### PROBLEM DESCRIPTION:
Give back the whole listing exactly, line by line.

### SUPPLIED INFORMATION:
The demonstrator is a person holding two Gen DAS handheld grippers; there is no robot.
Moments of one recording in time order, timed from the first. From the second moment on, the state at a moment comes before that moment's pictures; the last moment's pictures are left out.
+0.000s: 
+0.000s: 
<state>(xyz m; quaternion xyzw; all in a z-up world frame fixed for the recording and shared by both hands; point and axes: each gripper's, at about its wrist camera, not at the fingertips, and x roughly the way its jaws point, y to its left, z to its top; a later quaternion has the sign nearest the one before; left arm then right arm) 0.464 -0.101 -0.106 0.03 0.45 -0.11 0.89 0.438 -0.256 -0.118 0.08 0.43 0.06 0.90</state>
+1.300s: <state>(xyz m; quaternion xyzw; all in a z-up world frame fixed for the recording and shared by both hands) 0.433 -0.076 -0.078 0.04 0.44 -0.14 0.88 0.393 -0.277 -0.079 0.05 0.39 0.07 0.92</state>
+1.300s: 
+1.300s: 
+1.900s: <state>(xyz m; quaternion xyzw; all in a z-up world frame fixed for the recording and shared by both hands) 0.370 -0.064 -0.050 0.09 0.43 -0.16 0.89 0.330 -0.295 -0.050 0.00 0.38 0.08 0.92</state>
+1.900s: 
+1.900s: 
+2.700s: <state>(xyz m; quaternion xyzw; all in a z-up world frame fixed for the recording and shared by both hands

### OUTPUT OF THE TASK:
The demonstrator is a person holding two Gen DAS handheld grippers; there is no robot.
Moments of one recording in time order, timed from the first. From the second moment on, the state at a moment comes before that moment's pictures; the last moment's pictures are left out.
+0.000s: 
+0.000s: 
<state>(xyz m; quaternion xyzw; all in a z-up world frame fixed for the recording and shared by both hands; point and axes: each gripper's, at about its wrist camera, not at the fingertips, and x roughly the way its jaws point, y to its left, z to its top; a later quaternion has the sign nearest the one before; left arm then right arm) 0.464 -0.101 -0.106 0.03 0.45 -0.11 0.89 0.438 -0.256 -0.118 0.08 0.43 0.06 0.90</state>
+1.300s: <state>(xyz m; quaternion xyzw; all in a z-up world frame fixed for the recording and shared by both hands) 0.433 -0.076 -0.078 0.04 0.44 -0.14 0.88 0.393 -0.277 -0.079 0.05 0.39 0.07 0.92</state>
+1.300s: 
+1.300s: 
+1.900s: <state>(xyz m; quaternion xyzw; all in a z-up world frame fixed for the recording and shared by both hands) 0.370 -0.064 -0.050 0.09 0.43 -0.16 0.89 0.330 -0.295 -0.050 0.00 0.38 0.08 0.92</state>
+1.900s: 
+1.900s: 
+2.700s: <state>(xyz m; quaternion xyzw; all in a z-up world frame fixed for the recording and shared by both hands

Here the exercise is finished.